Einde inhoudsopgave
Verordening (EU) 2017/745 betreffende medische hulpmiddelen, tot wijziging van Richtlijn 2001/83/EG, Verordening (EG) nr. 178/2002 en Verordening (EG) nr. 1223/2009, en tot intrekking van Richtlijnen 90/385/EEG en 93/42/EEG van de Raad
Artikel 51 Classificatie van hulpmiddelen
Geldend
Geldend vanaf 25-05-2017
- Bronpublicatie:
05-04-2017, PbEU 2017, L 117 (uitgifte: 05-05-2017, regelingnummer: 2017/745)
- Inwerkingtreding
25-05-2017
- Bronpublicatie inwerkingtreding:
05-04-2017, PbEU 2017, L 117 (uitgifte: 05-05-2017, regelingnummer: 2017/745)
- Vakgebied(en)
Gezondheidsrecht / Bijzondere onderwerpen
EU-recht / Marktintegratie
Gezondheidsrecht / Voedsel- en warenkwaliteit
1.
De hulpmiddelen worden ingedeeld in de klassen I, IIa, IIb en III, rekening houdend met het door de fabrikant beoogde doeleind en de inherente risico's ervan. De classificatie wordt uitgevoerd overeenkomstig bijlage VIII.
2.
Elk geschil tussen de fabrikant en de betrokken aangemelde instantie dat bij de toepassing van bijlage VIII ontstaat, wordt met het oog op het nemen van een besluit voorgelegd aan de bevoegde autoriteit van de lidstaat waar de fabrikant zijn geregistreerde vestigingsplaats heeft. Indien de fabrikant geen geregistreerde vestigingsplaats in de Unie heeft en nog geen gemachtigde heeft aangewezen, wordt de aangelegenheid voorgelegd aan de bevoegde autoriteit van de lidstaat waar de in punt 2.2, tweede alinea, onder b), laatste streepje, van bijlage IX bedoelde gemachtigde zijn geregistreerde vestigingsplaats heeft. Indien de betrokken aangemelde instantie in een andere lidstaat is gevestigd dan de fabrikant, stelt de bevoegde autoriteit haar besluit vast na raadpleging van de bevoegde autoriteit van de lidstaat die de aangemelde instantie heeft aangewezen.

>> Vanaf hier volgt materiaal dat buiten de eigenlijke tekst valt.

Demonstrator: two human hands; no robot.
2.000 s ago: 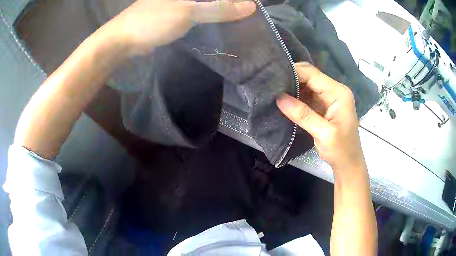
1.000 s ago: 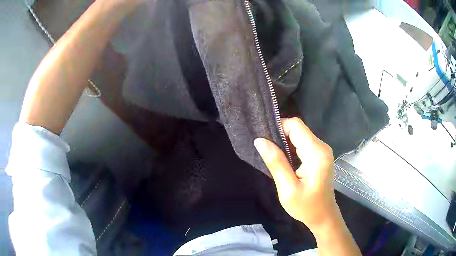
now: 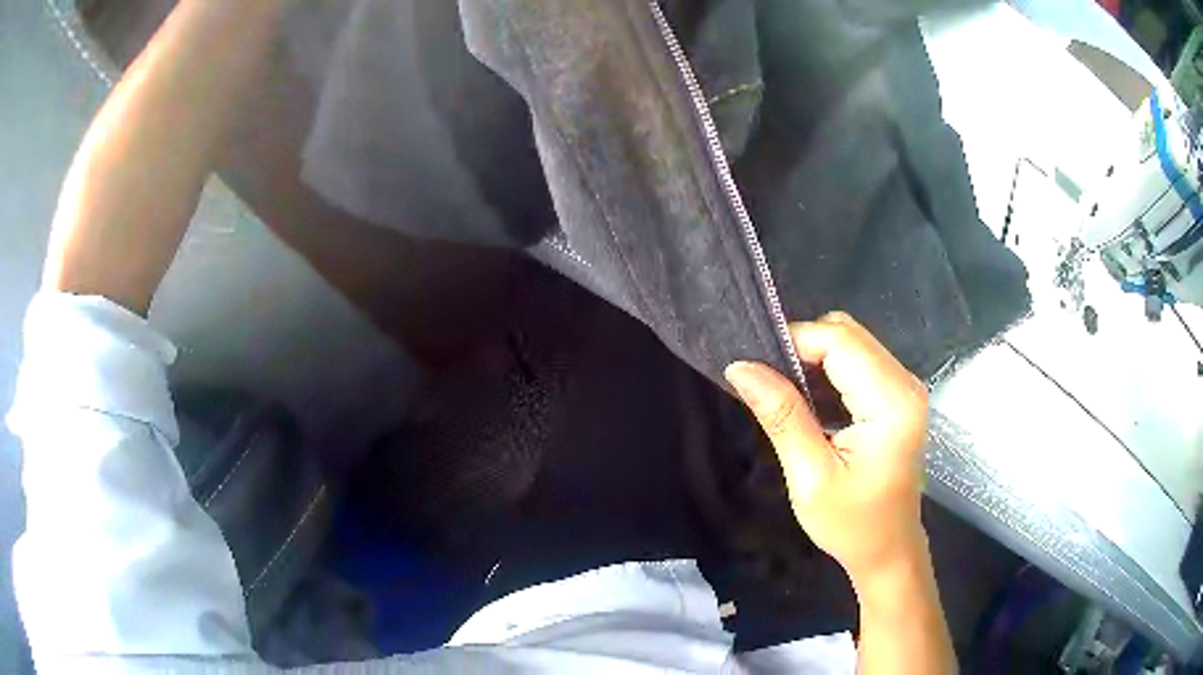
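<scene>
A dark grey garment (image 3: 620,172) is stretched from the top edge down towards the lower right. A zipper chain (image 3: 741,218) with silvery teeth runs along its edge in a nearly straight slanting line. My right hand (image 3: 844,422) pinches the lower end of the zipper edge between thumb and fingers, in front of the table edge. My left forearm reaches up to the top edge of the picture; my left hand itself is cut off, so its hold is hidden.
The white sewing machine head (image 3: 1141,198) with blue parts stands at the right on the white table (image 3: 1055,435). A silver-grey ruler band (image 3: 1042,534) runs along the table's front edge. Dark cloth with pale stitch lines (image 3: 284,534) lies at lower left.
The garment's zipper edge has been drawn out straight and now slants to the lower right. My right hand moved down, then slightly right. My left hand went out of view at the top.
</scene>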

De bevoegde autoriteit van de lidstaat waarin de fabrikant zijn geregistreerde vestigingsplaats heeft, stelt de MDCG en de Commissie van haar besluit in kennis. Het besluit wordt op verzoek beschikbaar gesteld.
3.
De Commissie besluit op verzoek van een lidstaat en na raadpleging van de MDCG, door middel van uitvoeringshandelingen over:
- a)
de toepassing van bijlage VIII op een bepaald hulpmiddel of een categorie of groep hulpmiddelen om de classificatie van dergelijke hulpmiddelen vast te stellen;
- b)
de classificatie, in afwijking van bijlage VIII, in een andere klasse van een hulpmiddel of categorie of groep hulpmiddelen om redenen van volksgezondheid gebaseerd op nieuwe wetenschappelijke gegevens, of gebaseerd op informatie die tijdens de vigilantieactiviteiten en de activiteiten inzake markttoezicht beschikbaar wordt.
4.
De Commissie kan tevens, op eigen initiatief en na raadpleging van de MDCG, door middel van uitvoeringshandelingen een besluit nemen over de in lid 3, onder a) en b), bedoelde aangelegenheden.
5.
Teneinde een eenvormige toepassing van bijlage VIII te garanderen, en rekening houdend met de relevante wetenschappelijke adviezen van de desbetreffende wetenschappelijke comités, kan de Commissie uitvoeringshandelingen vaststellen voor zover zulks nodig is om problemen betreffende uiteenlopende interpretatie en betreffende praktische toepassing op te lossen.
6.
De in de leden 3, 4 en 5 van dit artikel bedoelde uitvoeringshandelingen worden volgens de in artikel 114, lid 3, bedoelde onderzoeksprocedure vastgesteld.